DS: I had this rather strange interview a few weeks ago where the interviewer, a white guy, was disappointed in Lenny for choosing to racialize his work, for having capitulated in the end, and putting this little emblem of Blackness into his work. And I sort of reject that notion, that somehow making one’s art more overtly racial lessens it, or goes against its purity. Like, maybe it makes the work better. After Caucasia did so well, a lot of gatekeepers in publishing suddenly and overtly suggested that I move on from the race thing and graduate, and become one of the white girl writers. It was like, “Okay, you get to be a real artist now because you can put the origin story to bed. You get to write real novels that are more universal in scope.” And I firmly reject this. That is a weakness of white literature, it’s inability to write about race. From a purely artistic perspective, that is a strength of being a Black writer. To see America as an outsider sees it makes you more capable of seeing the bigger picture than if you’re too steeped in the blindness of whiteness. So I leave it to the reader to decide whether or not Lenny made his work better or worse, but I certainly don’t think it means that his work is less pure, or less artistic, or less valuable.

DMN: How do you think Lenny feels about it?

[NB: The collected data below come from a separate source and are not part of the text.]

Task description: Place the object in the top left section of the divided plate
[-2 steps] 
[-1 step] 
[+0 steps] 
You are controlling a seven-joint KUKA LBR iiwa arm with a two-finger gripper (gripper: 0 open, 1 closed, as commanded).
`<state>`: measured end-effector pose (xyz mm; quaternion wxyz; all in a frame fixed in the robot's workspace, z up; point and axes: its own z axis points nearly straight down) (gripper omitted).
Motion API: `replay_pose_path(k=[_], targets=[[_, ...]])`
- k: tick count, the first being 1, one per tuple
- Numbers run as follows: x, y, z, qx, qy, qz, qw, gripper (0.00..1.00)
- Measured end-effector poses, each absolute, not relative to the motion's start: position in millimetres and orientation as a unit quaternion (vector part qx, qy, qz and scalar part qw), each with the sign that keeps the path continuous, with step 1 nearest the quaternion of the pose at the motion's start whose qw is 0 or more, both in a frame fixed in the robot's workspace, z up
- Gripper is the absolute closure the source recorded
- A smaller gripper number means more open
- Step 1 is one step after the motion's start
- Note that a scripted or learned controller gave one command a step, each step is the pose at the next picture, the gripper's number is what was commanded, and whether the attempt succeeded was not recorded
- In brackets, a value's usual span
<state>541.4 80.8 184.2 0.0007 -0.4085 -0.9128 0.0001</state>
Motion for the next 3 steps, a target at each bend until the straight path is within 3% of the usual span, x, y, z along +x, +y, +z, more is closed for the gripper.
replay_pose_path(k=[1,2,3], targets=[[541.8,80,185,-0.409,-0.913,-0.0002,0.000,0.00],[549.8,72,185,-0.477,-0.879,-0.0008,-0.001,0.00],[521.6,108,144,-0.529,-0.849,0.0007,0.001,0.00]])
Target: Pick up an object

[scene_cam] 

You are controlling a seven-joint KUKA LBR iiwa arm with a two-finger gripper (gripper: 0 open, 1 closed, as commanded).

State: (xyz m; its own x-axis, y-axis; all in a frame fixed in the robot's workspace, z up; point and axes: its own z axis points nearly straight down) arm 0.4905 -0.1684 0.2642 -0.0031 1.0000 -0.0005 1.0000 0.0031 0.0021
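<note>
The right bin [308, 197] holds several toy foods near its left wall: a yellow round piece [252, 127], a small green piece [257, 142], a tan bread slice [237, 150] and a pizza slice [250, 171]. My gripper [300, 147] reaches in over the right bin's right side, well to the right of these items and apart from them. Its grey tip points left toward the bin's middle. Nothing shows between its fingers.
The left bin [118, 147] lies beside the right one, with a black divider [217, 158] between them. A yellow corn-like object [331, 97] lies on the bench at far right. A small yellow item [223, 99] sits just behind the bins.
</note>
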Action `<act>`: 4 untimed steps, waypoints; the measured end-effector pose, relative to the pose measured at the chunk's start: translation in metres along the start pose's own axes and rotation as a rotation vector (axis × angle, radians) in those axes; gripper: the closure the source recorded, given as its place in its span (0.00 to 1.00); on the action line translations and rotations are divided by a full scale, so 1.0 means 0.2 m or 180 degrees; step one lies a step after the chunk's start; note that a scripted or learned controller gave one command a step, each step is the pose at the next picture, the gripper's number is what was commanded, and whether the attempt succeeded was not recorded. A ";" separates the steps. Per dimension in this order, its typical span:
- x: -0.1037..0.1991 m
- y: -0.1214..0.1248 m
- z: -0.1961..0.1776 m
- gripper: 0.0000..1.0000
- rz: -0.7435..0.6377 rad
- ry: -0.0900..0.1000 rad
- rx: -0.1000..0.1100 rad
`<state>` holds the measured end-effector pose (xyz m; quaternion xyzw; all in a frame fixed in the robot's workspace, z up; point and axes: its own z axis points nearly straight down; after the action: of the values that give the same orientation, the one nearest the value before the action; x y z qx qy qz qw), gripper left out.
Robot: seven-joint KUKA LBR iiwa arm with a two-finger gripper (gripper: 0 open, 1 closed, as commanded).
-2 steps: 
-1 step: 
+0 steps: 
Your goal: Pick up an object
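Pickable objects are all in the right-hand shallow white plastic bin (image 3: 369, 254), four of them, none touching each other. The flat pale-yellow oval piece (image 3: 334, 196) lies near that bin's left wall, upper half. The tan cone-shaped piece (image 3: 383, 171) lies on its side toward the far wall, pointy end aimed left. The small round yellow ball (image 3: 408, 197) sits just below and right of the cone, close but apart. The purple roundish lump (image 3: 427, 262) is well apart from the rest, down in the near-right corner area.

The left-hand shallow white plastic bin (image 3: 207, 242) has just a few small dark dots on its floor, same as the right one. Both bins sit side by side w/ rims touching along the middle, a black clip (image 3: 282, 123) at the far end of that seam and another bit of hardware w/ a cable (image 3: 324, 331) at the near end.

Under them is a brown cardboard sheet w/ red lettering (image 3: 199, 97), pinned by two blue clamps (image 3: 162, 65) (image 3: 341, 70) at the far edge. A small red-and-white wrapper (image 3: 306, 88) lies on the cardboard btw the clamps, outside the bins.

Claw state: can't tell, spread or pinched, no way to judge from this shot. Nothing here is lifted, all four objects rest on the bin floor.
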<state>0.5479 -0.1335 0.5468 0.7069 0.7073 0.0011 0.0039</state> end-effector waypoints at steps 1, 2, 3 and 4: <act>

DS: I don’t know. I leave it to the reader to decide what they think. But that’s kind of what I’m grappling with in this novel, at the beginning anyway. Because the questions of Black representation that we face would, I think, shock a lot of white writers who are never asked to think about these things. Like, can I write about this, or from which angle should I write about this? Our awareness of the white gaze is there from the moment we set pen to paper, and part of our work is to find all of these strategies that allow us to be free of that, to write what we want to write, in the way we want to write it. And so, through Lenny, I was looking at someone who makes the choice to obscure and reject that pressure to commodify his Blackness in his art, and then through Jane, someone who embraces signaling their Blackness in their art. But they’re both facing the same pair of eyes that they must navigate throughout the novel.